* What you need to do *
Reproduce only the lines that begin at the line with "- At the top" and run to the end of the entries; omit every picture.

★ ★ ★

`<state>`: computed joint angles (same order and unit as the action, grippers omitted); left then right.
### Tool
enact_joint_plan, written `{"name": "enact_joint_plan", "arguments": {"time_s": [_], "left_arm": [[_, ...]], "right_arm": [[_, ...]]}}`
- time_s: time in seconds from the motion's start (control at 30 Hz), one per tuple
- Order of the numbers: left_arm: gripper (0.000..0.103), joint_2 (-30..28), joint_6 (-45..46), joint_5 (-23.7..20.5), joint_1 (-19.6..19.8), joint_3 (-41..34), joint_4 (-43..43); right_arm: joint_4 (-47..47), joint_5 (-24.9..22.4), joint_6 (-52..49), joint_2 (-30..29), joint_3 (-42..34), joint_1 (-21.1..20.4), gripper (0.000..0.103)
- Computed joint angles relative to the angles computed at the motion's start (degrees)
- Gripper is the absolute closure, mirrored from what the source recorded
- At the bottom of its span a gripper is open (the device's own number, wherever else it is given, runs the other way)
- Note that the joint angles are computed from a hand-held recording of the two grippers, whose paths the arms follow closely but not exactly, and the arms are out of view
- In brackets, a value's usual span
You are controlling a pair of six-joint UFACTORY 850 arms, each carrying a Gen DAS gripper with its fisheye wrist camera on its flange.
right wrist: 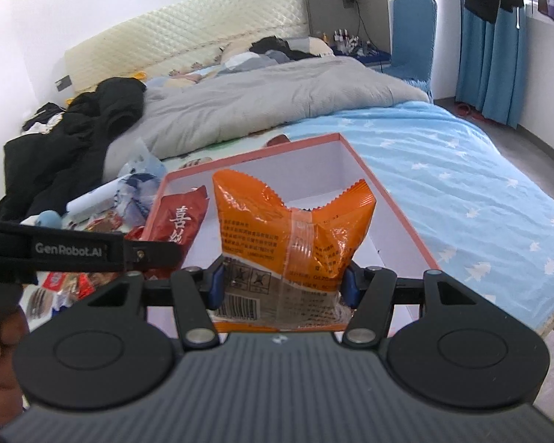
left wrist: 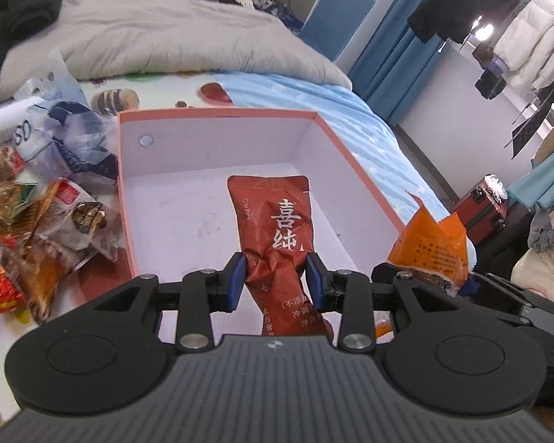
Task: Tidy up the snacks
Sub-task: 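Carry the red packet and orange bag over the pink box with both tools, then open both tools to drop the red packet and orange bag into the box, then withdraw both tools from the box back toward the snack pile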
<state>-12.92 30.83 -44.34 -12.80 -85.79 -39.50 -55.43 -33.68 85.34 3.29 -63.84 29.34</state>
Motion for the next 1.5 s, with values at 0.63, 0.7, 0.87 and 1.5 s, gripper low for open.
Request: {"name": "enact_joint_plan", "arguments": {"time_s": [0.63,0.7,0.87,1.5], "left_arm": [[0.047,-8.2,-5.1,0.5,-1.2,-7.0,6.0],[0.047,-7.4,-4.9,0.8,-1.1,-6.6,6.0],[0.047,-3.5,-2.9,1.7,-0.2,-3.6,4.4],[0.047,18.0,7.0,1.1,7.1,11.7,-2.5]], "right_arm": [[18.8,7.7,-12.9,-7.9,-3.8,-8.2,0.019],[18.9,7.3,-11.9,-7.7,-3.8,-8.2,0.019],[15.8,5.6,-8.6,-5.9,-2.9,-6.8,0.019],[-1.5,-6.8,9.2,5.7,2.2,7.3,0.019]]}}
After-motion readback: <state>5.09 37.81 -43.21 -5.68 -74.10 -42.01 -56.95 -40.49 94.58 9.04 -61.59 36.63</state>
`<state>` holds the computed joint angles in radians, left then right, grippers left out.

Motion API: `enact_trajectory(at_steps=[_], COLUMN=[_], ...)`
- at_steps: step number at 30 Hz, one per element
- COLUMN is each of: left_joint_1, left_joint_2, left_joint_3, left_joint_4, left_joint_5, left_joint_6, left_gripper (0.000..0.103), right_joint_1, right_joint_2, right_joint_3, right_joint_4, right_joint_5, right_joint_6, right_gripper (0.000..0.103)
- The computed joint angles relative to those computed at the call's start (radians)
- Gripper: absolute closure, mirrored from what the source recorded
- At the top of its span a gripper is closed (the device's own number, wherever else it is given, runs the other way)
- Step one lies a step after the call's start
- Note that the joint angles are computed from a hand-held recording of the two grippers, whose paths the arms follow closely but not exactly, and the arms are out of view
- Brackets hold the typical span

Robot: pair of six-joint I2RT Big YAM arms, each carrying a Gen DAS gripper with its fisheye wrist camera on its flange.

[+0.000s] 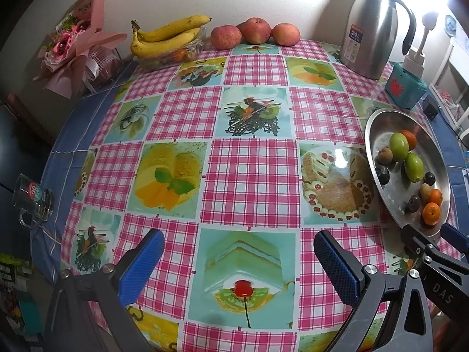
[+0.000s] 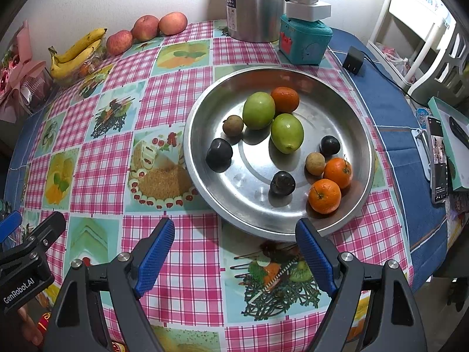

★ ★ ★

* Answer for the task *
- At the top of its span a gripper is closed (the device's own number, wherever else it is given, runs the other way)
- Step one lies a step after the call's start
- Note that the joint angles are computed from a hand-held recording of the two grippers, whose paths the arms follow closely but not exactly, and the arms are out of view
- Brackets hold the typical span

Robot: pair of six-joint I2RT Big YAM arms, each carrying a Gen DAS gripper with its fisheye wrist camera on its flange.

[+0.000s] 
[+0.000s] 

The requested output is now complete.